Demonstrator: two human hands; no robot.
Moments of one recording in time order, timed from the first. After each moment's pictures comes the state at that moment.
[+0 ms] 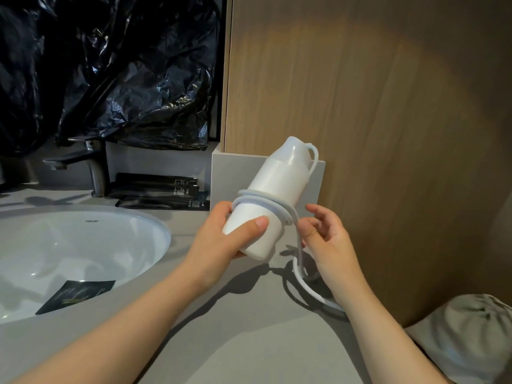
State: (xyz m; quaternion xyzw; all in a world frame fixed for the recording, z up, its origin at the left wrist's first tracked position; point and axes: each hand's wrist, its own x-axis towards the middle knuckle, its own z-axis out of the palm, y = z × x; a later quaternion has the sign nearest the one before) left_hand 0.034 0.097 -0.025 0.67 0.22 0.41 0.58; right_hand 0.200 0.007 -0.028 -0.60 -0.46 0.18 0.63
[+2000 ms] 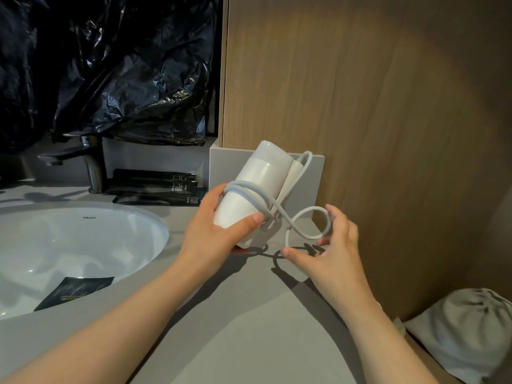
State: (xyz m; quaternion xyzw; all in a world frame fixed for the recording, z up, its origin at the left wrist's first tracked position) left_hand 0.038 0.105 -0.028 0.66 0.22 0.49 0.53; right_hand 0.194 -0.008 -0.038 -0.75 -0.43 0.05 0.50
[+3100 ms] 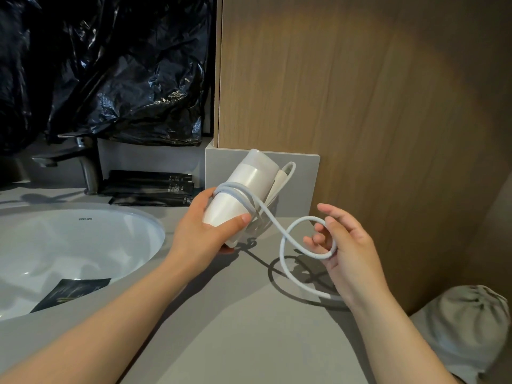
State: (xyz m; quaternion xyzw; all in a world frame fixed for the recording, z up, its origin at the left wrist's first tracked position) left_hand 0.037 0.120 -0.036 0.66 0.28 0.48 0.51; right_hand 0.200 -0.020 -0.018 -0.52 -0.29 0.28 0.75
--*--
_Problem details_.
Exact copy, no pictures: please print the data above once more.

_The answer_.
Demonstrator: two human hands; no robot.
Moments of one recording in time order, timed from the first. After each moment's pictures comes the state at that moment.
[+0 ms] 
State: (xyz m; quaternion xyzw; all in a world frame fixed for the recording, z up, its origin at the left wrist's first tracked position; point and axes: each hand's wrist, its own x-axis towards the middle knuckle, its own z-axis out of the palm, y = z × x; a later quaternion has the sign nearest the one before) left_hand 0.034 0.097 -0.025 0.67 0.22 0.41 0.58; right_hand 0.200 0.007 -0.028 -0.60 -0.46 0.18 0.63
[+2000 ms] 
State: (xyz m; quaternion xyzw; all in a world frame fixed for the recording, z up, its origin at the left wrist's first tracked position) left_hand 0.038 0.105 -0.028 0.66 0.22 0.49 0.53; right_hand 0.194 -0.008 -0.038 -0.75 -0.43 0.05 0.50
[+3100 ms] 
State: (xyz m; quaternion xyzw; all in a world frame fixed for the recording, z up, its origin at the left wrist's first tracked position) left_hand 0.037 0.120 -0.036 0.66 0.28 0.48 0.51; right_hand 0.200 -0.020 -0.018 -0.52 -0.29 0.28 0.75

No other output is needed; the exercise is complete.